The Ninth and Tenth causes of action must be dismissed for failure to allege a prior criminal conviction on the underlying predicate offenses. As an additional basis for such dismissal the court finds the complaint, as amended, insufficiently particular in its allegations to permit continued prosecution of the RICO claims. While the court is well aware that a complaint need only offer a short and plain statement of the claim showing that the pleader is entitled to relief and that mere notice pleading is all that is now required, there is a limitation on the liberal pleadings rules. FRCP Rule 9(b) is that limitation. “In all averments of fraud or mistake, the circumstances constituting fraud or mistake shall be stated with particularity.” Id. In a civil RICO claim the plaintiff necessarily alleges that the defendant has engaged in a pattern of racketeering activity involving fraud and/or indictable offenses. Rule 9(b) plainly applies to RICO claims. The complaint fails to meet the requisite standard for particularity in pleading the proprietary injury element of a RICO action. Plaintiff does not allege the injury to business or property that resulted from the violation of section 1962 other than to state the element of the action in a eonclusory fashion. The necessary particularity is not present.

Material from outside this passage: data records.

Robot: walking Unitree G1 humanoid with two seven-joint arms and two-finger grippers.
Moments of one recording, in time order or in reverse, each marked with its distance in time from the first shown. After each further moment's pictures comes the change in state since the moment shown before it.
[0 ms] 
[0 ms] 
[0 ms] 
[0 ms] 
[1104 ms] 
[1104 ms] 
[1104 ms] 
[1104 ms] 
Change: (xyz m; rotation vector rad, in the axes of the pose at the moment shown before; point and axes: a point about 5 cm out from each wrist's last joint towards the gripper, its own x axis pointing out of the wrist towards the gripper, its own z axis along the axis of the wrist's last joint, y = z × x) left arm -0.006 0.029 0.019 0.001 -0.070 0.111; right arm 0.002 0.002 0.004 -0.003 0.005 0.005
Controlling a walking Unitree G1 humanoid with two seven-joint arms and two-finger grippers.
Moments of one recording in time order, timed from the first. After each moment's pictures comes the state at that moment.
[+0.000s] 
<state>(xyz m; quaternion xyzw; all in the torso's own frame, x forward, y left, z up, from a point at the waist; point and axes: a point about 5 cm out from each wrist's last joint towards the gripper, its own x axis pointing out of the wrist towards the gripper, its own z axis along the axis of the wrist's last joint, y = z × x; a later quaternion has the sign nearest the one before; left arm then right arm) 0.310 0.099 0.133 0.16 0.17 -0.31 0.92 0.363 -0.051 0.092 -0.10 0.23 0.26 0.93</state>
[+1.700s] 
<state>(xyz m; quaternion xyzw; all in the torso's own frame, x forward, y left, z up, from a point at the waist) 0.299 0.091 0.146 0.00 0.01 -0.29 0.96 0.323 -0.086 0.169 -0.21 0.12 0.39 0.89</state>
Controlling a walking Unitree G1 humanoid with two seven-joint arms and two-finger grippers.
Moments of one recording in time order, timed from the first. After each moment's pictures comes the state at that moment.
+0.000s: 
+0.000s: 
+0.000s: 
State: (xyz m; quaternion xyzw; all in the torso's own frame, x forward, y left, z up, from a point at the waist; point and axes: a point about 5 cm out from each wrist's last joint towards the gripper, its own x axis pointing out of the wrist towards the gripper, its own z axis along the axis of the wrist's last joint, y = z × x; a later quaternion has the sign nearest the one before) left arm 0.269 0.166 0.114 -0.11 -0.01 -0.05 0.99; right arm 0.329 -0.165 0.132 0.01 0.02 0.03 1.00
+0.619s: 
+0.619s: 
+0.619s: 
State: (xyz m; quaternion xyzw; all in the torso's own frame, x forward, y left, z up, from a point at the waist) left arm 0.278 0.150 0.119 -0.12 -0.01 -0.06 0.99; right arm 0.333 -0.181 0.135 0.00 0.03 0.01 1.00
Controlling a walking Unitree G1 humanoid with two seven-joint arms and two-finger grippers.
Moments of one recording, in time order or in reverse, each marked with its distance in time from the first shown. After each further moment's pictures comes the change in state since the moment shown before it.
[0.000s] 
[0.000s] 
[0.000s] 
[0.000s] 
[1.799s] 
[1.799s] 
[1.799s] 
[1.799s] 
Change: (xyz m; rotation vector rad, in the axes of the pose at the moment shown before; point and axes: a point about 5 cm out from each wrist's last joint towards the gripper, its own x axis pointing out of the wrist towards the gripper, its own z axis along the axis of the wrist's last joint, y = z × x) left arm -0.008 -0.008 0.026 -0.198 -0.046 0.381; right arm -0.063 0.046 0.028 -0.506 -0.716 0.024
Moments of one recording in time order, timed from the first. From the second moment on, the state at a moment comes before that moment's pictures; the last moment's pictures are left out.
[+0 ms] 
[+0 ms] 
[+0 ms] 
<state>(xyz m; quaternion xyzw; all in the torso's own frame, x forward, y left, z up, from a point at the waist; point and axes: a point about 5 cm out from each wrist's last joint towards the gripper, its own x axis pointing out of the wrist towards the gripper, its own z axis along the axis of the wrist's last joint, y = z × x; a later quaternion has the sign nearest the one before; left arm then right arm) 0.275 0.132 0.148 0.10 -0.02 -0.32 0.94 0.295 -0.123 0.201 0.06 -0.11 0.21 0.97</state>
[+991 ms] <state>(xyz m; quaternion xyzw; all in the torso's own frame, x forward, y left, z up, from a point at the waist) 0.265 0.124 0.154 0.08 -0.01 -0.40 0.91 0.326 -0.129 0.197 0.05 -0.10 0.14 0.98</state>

For the reasons herein expressed a separate order will be entered granting the pending motions for summary judgment addressed to the First, Second, Third and Fourth causes of action and granting the pending motions to dismiss addressed to the Ninth and Tenth causes of action. The pending motions to dismiss addressed to the Fifth, Sixth, Seventh and Eighth causes of action will be treated as motions for summary judgment. As such, they will be deemed submitted for decision on April 30, 1985.